(Exercise requirements): Set every record down again exactly. Do not carry over the pictures.

Collection entries:

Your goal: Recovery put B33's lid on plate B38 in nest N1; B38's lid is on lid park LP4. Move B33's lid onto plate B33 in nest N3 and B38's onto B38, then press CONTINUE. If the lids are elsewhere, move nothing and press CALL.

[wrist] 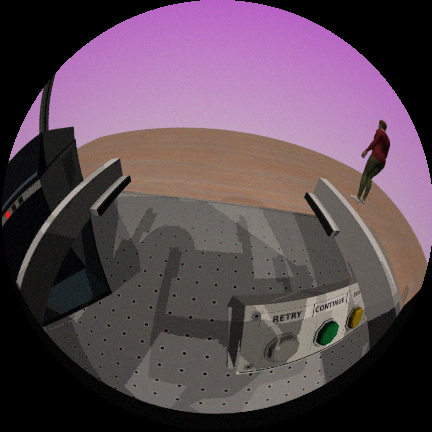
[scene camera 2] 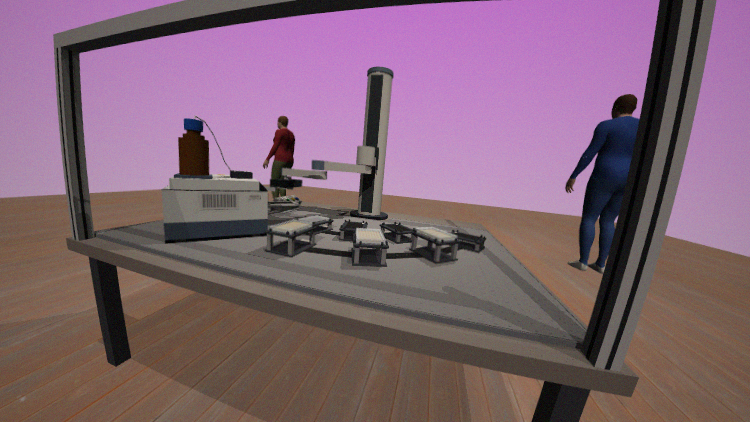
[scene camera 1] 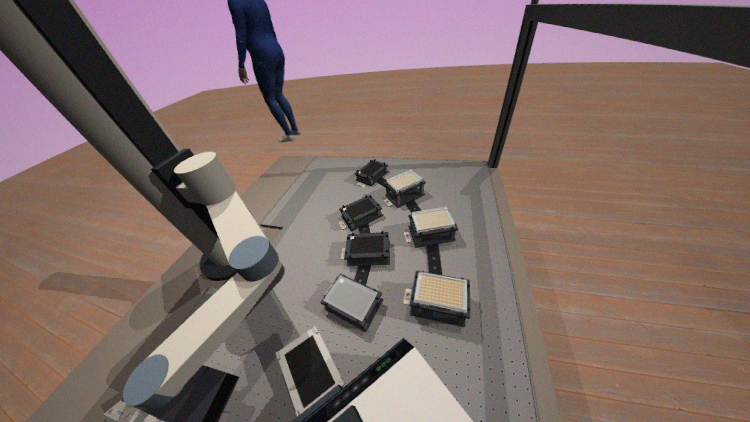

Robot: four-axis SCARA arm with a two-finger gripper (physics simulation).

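Where they show: gripper, between the fingertips: (wrist: 219,171); arm's base, origin of its link: (scene camera 2: 368,216).
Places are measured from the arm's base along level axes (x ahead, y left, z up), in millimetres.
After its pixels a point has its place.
Observation:
Three plates with pale yellow wells sit on taller nests: a far plate (scene camera 1: 405,181) {x 629, y 396, z 99 mm} (scene camera 2: 434,234) {x 669, y 408, z 99 mm}, a middle plate (scene camera 1: 432,219) {x 749, y 199, z 93 mm} (scene camera 2: 369,236) {x 786, y 216, z 93 mm} and a near plate (scene camera 1: 440,292) {x 785, y -57, z 94 mm} (scene camera 2: 291,227) {x 823, y -28, z 94 mm}. Their labels and whether each bears a clear lid cannot be read. A greyish lid (scene camera 1: 351,299) {x 554, y -107, z 65 mm} (scene camera 2: 317,221) {x 573, y -70, z 61 mm} lies on the nearest low park; three other low parks show dark tops. My gripper (wrist: 219,171) {x 348, y -549, z 158 mm} (scene camera 2: 285,183) is open and empty, its fingers wide apart above the perforated table. The button panel (wrist: 247,345) {x 311, y -453, z 79 mm} shows at the lower right in the wrist view, with a grey RETRY button (wrist: 283,348) {x 283, y -446, z 84 mm} and a green CONTINUE button (wrist: 328,333) {x 234, y -448, z 83 mm}. No CALL button shows.
A boxy instrument (scene camera 1: 409,393) {x 739, y -289, z 220 mm} (scene camera 2: 215,209) {x 844, y -314, z 120 mm} (wrist: 37,175) stands beside the panel area, a brown bottle (scene camera 2: 193,154) {x 870, y -374, z 298 mm} on top. Its white-framed tray (scene camera 1: 287,380) {x 493, y -319, z 113 mm} extends toward the parks. A person in blue (scene camera 1: 267,57) (scene camera 2: 608,146) and one in red (scene camera 2: 283,146) (wrist: 379,145) stand beyond the table.

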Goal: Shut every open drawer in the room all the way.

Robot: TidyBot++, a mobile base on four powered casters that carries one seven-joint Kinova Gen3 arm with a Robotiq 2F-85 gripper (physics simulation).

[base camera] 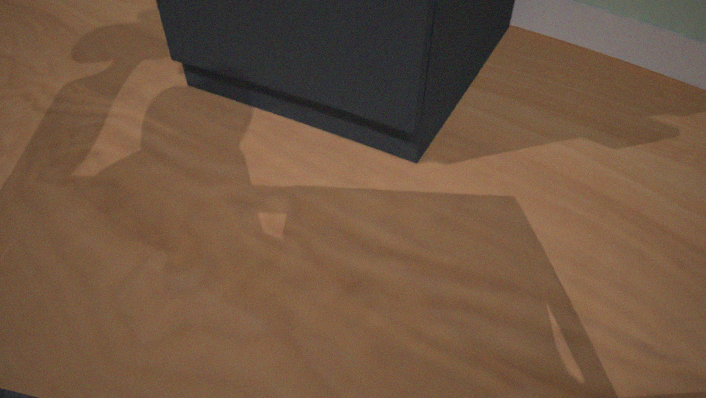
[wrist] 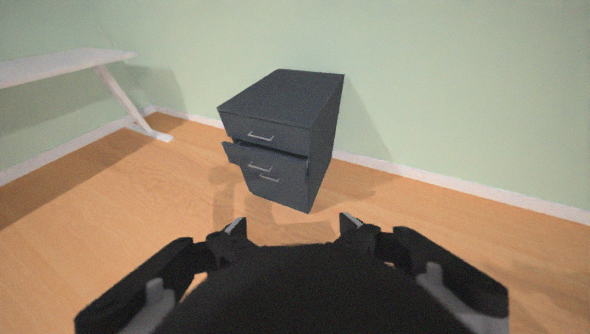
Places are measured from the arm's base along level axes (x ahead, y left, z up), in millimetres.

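Pixels of known places: gripper, fingertip midpoint: (wrist: 293,225).
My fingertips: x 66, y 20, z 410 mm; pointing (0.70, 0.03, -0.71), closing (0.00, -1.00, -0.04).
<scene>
Behind a point stands the place of what it marks.
A dark grey cabinet (base camera: 310,60) {y 76, x 555, z -279 mm} (wrist: 326,130) {y -161, x 720, z 75 mm} with three drawer fronts stands near the wall. In the wrist view its top drawer (wrist: 290,138) {y 23, x 529, z 175 mm} looks flush. The middle drawer (wrist: 240,156) {y 263, x 591, z 45 mm} sticks out a little, with a dark gap above its front. The bottom drawer (wrist: 285,190) {y 71, x 552, z -187 mm} looks flush, its handle just below the middle drawer's edge. In the base camera view the lower part of the cabinet shows. My gripper (wrist: 293,225) {y 20, x 66, z 410 mm} is open and empty, its fingertips in front of the cabinet and apart from it.
A white table (wrist: 65,62) {y 1449, x 1296, z 323 mm} with a slanted leg (wrist: 120,95) {y 1504, x 1542, z 14 mm} and a foot on the floor stands at the left of the wrist view. A pale green wall (wrist: 450,90) {y -769, x 795, z 213 mm} with a white baseboard (base camera: 600,50) {y -491, x 924, z -392 mm} (wrist: 430,176) {y -913, x 705, z -334 mm} runs behind the cabinet. Shadows lie on the wooden floor (base camera: 625,225) {y -321, x 421, z -397 mm} (wrist: 60,255) {y 1343, x 354, z -397 mm}.
</scene>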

(Exercise answer):
Your goal: Recovery put B33's lid on plate B38 in nest N1; B38's lid is on lid park LP4. Move B33's lid onto plate B33 in nest N3 and B38's onto B38, then press CONTINUE. If the lids are elsewhere, move nothing and press CALL.

[wrist] 
[scene camera 2] 
[scene camera 1] 

Robot: four-axis SCARA arm with a two-finger gripper (physics simulation).

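Where they show: gripper, between the fingertips: (wrist: 219,171); arm's base, origin of its link: (scene camera 2: 368,216).
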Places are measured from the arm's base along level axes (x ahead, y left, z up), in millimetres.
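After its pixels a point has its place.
Observation:
Three plates with pale yellow wells sit on taller nests: a far plate (scene camera 1: 405,181) {x 629, y 396, z 99 mm} (scene camera 2: 434,234) {x 669, y 408, z 99 mm}, a middle plate (scene camera 1: 432,219) {x 749, y 199, z 93 mm} (scene camera 2: 369,236) {x 786, y 216, z 93 mm} and a near plate (scene camera 1: 440,292) {x 785, y -57, z 94 mm} (scene camera 2: 291,227) {x 823, y -28, z 94 mm}. Their labels and whether each bears a clear lid cannot be read. A greyish lid (scene camera 1: 351,299) {x 554, y -107, z 65 mm} (scene camera 2: 317,221) {x 573, y -70, z 61 mm} lies on the nearest low park; three other low parks show dark tops. My gripper (wrist: 219,171) {x 348, y -549, z 158 mm} (scene camera 2: 285,183) is open and empty, its fingers wide apart above the perforated table. The button panel (wrist: 247,345) {x 311, y -453, z 79 mm} shows at the lower right in the wrist view, with a grey RETRY button (wrist: 283,348) {x 283, y -446, z 84 mm} and a green CONTINUE button (wrist: 328,333) {x 234, y -448, z 83 mm}. No CALL button shows.
A boxy instrument (scene camera 1: 409,393) {x 739, y -289, z 220 mm} (scene camera 2: 215,209) {x 844, y -314, z 120 mm} (wrist: 37,175) stands beside the panel area, a brown bottle (scene camera 2: 193,154) {x 870, y -374, z 298 mm} on top. Its white-framed tray (scene camera 1: 287,380) {x 493, y -319, z 113 mm} extends toward the parks. A person in blue (scene camera 1: 267,57) (scene camera 2: 608,146) and one in red (scene camera 2: 283,146) (wrist: 379,145) stand beyond the table.
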
Goal: Shut every open drawer in the room all the way.

Robot: TidyBot++, a mobile base on four powered casters that carries one seven-joint Kinova Gen3 arm with a Robotiq 2F-85 gripper (physics simulation).

[base camera] 
[wrist] 
Places are measured from the arm's base along level axes (x ahead, y left, z up), in millimetres.

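Pixels of known places: gripper, fingertip midpoint: (wrist: 293,225).
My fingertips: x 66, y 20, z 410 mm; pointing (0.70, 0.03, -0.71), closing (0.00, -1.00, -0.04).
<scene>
Behind a point stands the place of what it marks.
A dark grey cabinet (base camera: 310,60) {y 76, x 555, z -279 mm} (wrist: 326,130) {y -161, x 720, z 75 mm} with three drawer fronts stands near the wall. In the wrist view its top drawer (wrist: 290,138) {y 23, x 529, z 175 mm} looks flush. The middle drawer (wrist: 240,156) {y 263, x 591, z 45 mm} sticks out a little, with a dark gap above its front. The bottom drawer (wrist: 285,190) {y 71, x 552, z -187 mm} looks flush, its handle just below the middle drawer's edge. In the base camera view the lower part of the cabinet shows. My gripper (wrist: 293,225) {y 20, x 66, z 410 mm} is open and empty, its fingertips in front of the cabinet and apart from it.
A white table (wrist: 65,62) {y 1449, x 1296, z 323 mm} with a slanted leg (wrist: 120,95) {y 1504, x 1542, z 14 mm} and a foot on the floor stands at the left of the wrist view. A pale green wall (wrist: 450,90) {y -769, x 795, z 213 mm} with a white baseboard (base camera: 600,50) {y -491, x 924, z -392 mm} (wrist: 430,176) {y -913, x 705, z -334 mm} runs behind the cabinet. Shadows lie on the wooden floor (base camera: 625,225) {y -321, x 421, z -397 mm} (wrist: 60,255) {y 1343, x 354, z -397 mm}.
</scene>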

This answer has been written out in full.